## Prompt
First find the line with "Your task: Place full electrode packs" in the entries below, then set down exactly every line through the line with "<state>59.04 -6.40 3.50", that line included.

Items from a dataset
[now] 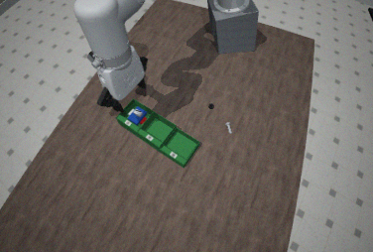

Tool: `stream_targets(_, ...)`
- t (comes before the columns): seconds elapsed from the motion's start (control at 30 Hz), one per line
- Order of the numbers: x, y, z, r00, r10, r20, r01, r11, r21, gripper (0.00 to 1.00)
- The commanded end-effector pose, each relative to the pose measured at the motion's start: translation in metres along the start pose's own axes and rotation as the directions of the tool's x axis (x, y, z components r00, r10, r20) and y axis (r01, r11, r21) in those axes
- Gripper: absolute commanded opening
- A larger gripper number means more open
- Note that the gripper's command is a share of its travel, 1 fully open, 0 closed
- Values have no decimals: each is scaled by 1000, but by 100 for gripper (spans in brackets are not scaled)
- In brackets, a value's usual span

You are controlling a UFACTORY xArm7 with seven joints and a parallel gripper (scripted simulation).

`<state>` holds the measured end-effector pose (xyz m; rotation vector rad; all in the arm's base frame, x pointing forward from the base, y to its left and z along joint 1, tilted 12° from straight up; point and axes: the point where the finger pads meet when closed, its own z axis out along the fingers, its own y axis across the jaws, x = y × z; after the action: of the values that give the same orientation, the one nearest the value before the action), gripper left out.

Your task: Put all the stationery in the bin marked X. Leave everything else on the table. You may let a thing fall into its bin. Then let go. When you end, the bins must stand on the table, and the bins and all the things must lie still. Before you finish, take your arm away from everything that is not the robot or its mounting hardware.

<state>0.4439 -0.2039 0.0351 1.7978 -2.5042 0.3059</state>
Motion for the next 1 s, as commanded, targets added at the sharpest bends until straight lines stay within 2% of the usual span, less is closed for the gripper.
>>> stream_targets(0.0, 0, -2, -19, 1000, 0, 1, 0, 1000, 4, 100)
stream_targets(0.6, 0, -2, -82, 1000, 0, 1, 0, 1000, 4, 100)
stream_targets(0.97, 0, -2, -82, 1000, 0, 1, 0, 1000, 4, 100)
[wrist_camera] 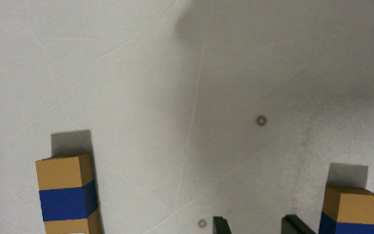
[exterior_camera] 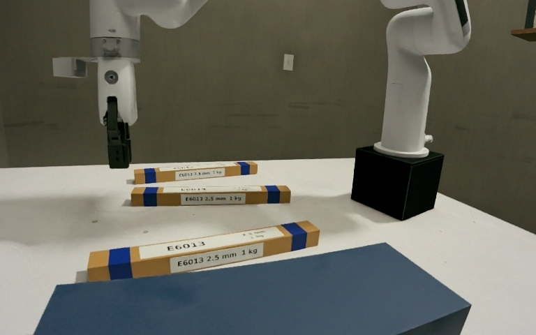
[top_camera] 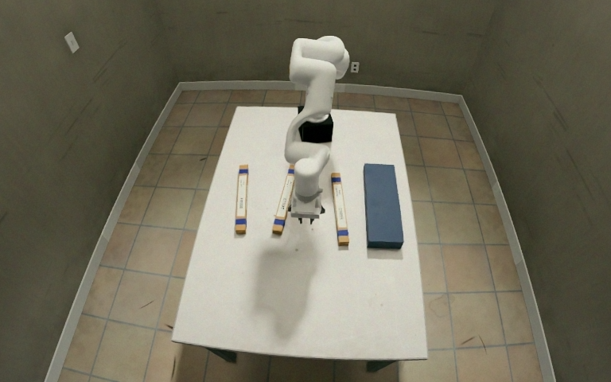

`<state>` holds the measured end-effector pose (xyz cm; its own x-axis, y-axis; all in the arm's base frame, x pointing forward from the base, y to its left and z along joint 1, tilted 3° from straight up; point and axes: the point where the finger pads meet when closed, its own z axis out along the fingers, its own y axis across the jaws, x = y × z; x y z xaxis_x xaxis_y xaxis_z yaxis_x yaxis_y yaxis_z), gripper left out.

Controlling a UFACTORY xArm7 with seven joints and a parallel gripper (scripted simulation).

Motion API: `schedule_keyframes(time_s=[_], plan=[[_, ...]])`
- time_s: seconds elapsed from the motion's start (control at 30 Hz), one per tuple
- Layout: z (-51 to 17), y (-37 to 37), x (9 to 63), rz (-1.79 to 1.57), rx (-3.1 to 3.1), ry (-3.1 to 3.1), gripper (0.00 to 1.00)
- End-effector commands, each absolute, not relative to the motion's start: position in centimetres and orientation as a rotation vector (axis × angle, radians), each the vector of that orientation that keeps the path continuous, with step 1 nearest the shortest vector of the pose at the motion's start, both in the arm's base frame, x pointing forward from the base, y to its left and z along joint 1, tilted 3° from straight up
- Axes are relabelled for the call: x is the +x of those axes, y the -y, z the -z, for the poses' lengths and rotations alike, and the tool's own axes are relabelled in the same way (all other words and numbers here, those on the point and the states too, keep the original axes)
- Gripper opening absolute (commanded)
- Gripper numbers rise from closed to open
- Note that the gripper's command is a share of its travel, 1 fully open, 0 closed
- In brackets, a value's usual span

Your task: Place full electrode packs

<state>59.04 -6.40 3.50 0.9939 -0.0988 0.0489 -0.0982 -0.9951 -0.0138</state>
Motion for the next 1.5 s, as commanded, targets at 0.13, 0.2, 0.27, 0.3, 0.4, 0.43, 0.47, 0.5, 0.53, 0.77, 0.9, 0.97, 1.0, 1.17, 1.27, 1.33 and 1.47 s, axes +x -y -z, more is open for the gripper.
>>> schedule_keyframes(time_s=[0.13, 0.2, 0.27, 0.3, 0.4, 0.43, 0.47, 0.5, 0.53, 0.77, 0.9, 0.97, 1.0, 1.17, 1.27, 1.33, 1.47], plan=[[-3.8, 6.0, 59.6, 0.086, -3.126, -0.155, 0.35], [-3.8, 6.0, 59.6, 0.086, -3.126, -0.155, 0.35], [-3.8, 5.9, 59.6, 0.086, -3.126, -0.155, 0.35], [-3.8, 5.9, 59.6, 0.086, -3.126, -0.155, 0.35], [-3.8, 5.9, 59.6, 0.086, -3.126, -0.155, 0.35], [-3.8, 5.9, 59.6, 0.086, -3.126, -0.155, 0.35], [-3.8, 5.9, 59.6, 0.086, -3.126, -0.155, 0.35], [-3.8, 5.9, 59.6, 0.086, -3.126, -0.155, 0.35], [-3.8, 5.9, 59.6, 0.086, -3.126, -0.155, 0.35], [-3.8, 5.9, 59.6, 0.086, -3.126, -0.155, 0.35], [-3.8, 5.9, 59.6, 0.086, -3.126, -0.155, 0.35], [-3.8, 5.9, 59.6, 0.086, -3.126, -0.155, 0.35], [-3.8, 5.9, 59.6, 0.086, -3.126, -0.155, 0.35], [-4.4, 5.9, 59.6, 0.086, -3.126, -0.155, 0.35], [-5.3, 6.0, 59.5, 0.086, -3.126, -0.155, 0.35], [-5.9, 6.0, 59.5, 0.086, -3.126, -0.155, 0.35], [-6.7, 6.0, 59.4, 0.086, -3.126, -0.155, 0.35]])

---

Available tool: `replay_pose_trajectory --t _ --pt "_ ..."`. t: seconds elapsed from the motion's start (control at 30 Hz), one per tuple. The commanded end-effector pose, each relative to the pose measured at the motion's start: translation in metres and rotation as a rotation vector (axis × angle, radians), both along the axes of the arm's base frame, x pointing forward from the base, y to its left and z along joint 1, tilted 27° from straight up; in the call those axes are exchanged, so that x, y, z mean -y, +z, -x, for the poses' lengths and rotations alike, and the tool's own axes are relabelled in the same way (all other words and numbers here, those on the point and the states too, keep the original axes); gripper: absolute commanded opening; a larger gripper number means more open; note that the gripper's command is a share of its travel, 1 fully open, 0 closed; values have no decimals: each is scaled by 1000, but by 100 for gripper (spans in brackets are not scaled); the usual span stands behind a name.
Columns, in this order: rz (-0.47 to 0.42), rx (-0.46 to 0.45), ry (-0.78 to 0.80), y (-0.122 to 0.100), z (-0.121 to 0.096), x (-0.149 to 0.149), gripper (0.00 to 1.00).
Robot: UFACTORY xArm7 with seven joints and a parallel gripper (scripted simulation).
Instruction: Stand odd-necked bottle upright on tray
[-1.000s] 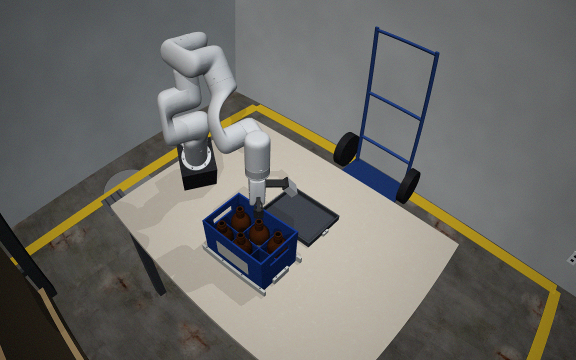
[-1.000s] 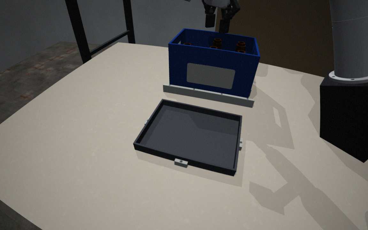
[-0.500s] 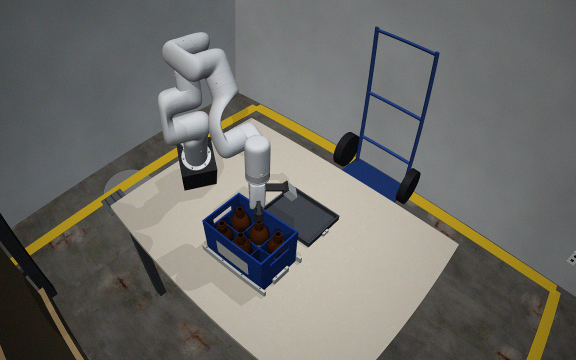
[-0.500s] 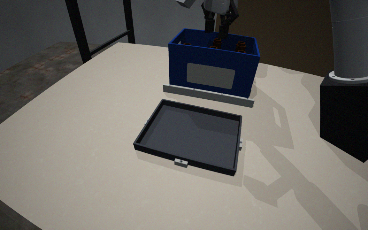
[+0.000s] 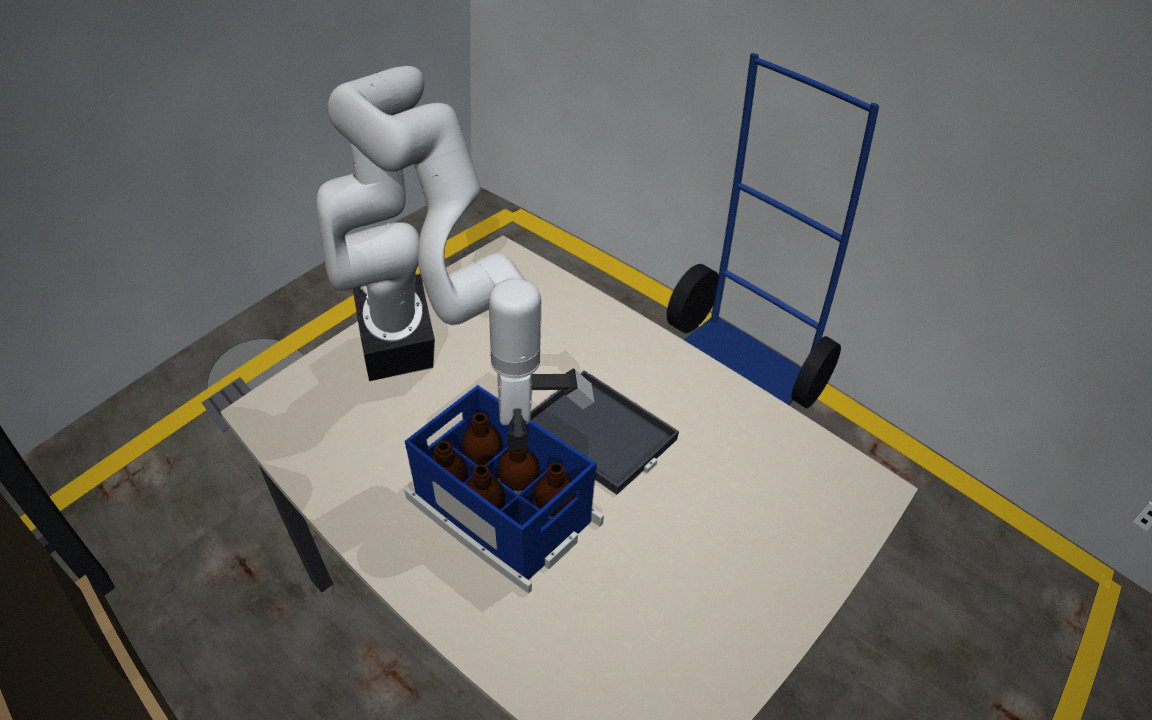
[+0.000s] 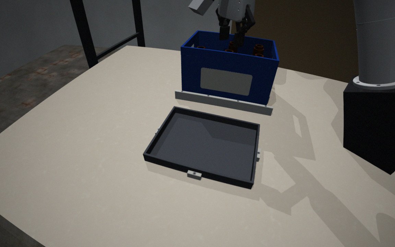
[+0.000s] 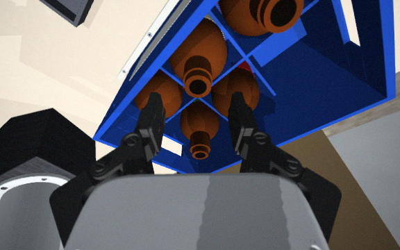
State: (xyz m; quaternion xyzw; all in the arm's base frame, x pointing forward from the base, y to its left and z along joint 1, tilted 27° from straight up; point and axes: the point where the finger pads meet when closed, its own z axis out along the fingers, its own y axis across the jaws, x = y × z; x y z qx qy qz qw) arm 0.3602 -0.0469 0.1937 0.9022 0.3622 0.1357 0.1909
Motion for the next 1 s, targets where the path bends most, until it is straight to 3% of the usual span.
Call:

## Expected output
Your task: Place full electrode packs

<state>59.04 -6.40 3.50 0.9939 -0.0988 0.0489 -0.0982 -0.9951 -0.0138</state>

The output contains nothing further.